This email was sent to Money Box subscribers on 26 February 2010

 

Dear Listener

 

Too many numbers. I don’t often say that. Because in general I believe that we can only understand things we can measure or count. But when you get a list of more than 150 hundred financial firms who between them had tens of thousands of complaints made about them to the Financial Ombudsman Service in six months it is hard to deduce anything meaningful. And it is ever harder to make useful comparisons between the figures for the second half of 2009 – published this week – and for the first half – published last year.

 

But let’s try.
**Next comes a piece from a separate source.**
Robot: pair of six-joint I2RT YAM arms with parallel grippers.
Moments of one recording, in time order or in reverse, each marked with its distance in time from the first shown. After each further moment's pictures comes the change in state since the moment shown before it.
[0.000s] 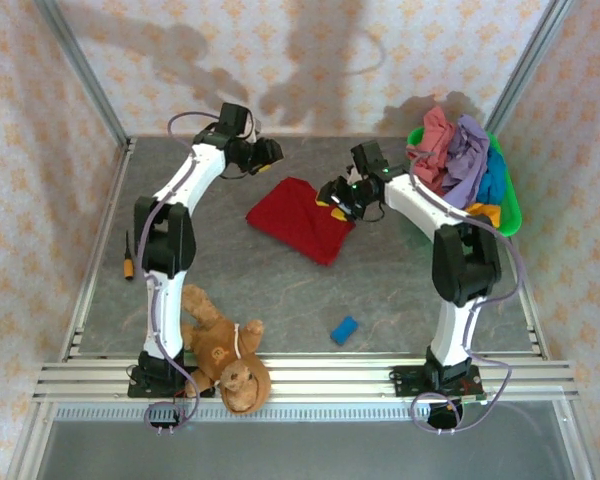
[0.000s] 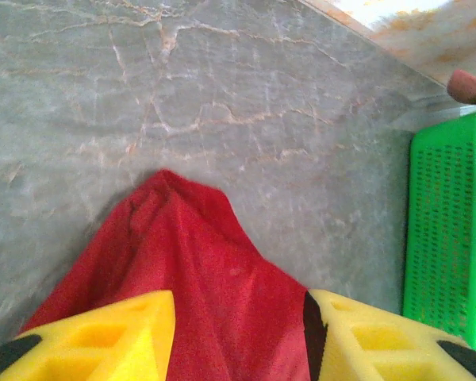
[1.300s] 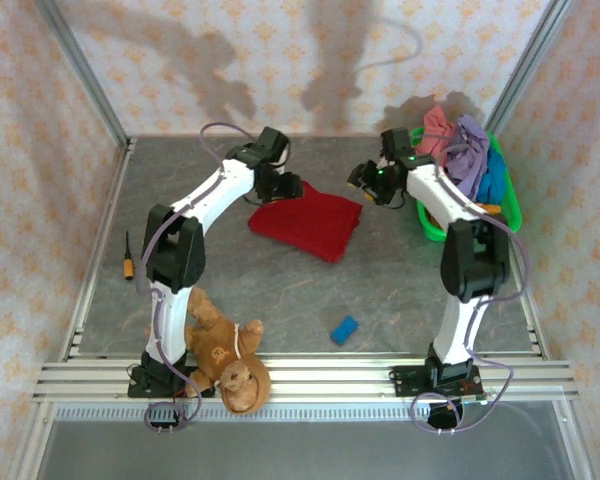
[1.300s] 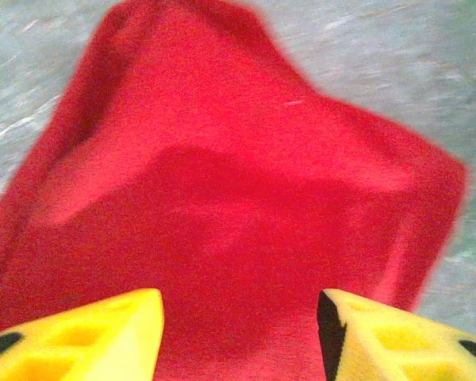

To reduce the figures to something the human brain (or at least mine) can take in I looked just at complaints made (a) to the big High Street banks (including Nationwide) and (b) which were about banking and credit rather than mortgages, investments, insurance etc.

 

In the first half of 2009 there were a total of 15,464 complaints and in the second half that had risen by more than a third to 20,782. Which sounds bad for the banks. But the percentage resolved in the customer’s favour fell from well above half (58%) to well below (42%). So the number of complaints to the Ombudsman where he or she found in favour of the customer fell slightly from 8939 to 8651. From that we can conclude that more of us are complaining about the banking services of our bank but fewer of us are having that complaint upheld.

 

In fact with the exception of Barclays and HSBC (two pretty big exceptions!) only a minority of complaints against any of the banks were upheld in the second half of 2009. Whereas in the first half a majority were upheld against all the banks – with the one exception of Nationwide building society.

 

AND IN THIS WEEK’S MONEY BOX

 

Another company which offers the chance of getting your debts written off is examined – and not just by us. Can’t say more.

 

It will come as a big surprise, I know, to learn that a major network of IFAs allowed the level of commission to influence the products they recommended to many of 24,000 customers who will now share £7.8 million redress. Which actually is £325 each. The IFA network would have been fined £2.4 million as well. Except it’s going out of business. So how do you find an IFA you can trust to act in your interest rather than their own?

 

Fairbanking is an organisation (and would the person who said ‘no it’s not it’s a contradiction in terms’ please shut up or leave? Thanks.)  Anyway, this organisation has found that when you cook up a fair banking product a bit of Saffron leaves a good taste in your wallet.

 

Banks, banks, banks. Two huge losses and one huge profit. But many building societies also published their results this week. What were they like? Another merger was announced. And so was the end of the state backed Northern Rock guarantee of all your savings. The head of the Building Societies Association talks to me live about all these things.

 

All that packed into what Radio 4 fondly calls our half hour show. Which actually lasts just 80% of half an hour. Find out what we squeeze in and what gets left in the digital dustbin by listening just after noon on Saturday, or nine pm on Sunday, or on the website www.bbc.co.uk/moneybox at any time. There you can also watch videos, follow up items, read web pieces, download transcripts, follow links, and send us stories or ideas you want us to look into. And of course Have Your Say – on a subject still to be decided.

 

Best wishes,

 

 

Paul

 

PS Don’t forget the programme preview on Breakfast BBC 1 soon after 0845 on Saturday.

 

PPS here are the answers to the quiz of two weeks ago which the gremlins stole last week in the hope of winning the prize. Which they didn’t.

(1) A pure silver bullet would be lighter than a pure lead bullet of the same size and shape. A cubic centimetre of lead weighs 11.3g but the same volume of silver weighs only 10.5g. Both figures are for pure metals and the alloys used – especially for lead bullets – may give a different result. So the answer is about the same but lead probably heavier.

(2) The Lone Ranger – an American cowboy on radio in the 1930s and then TV in the 1950s – used silver bullets to shoot bad guys.

(3) Two reasons were given – (a) to make him think of the value of human life (yuk) and (b) because he swore never to kill anyone – even (perhaps especially) bad guys. A silver bullet is harder and more likely to pass through the body rather than spreading out inside it and causing internal injuries.

 

And the prize? If you got all three right you get permission to feel smug.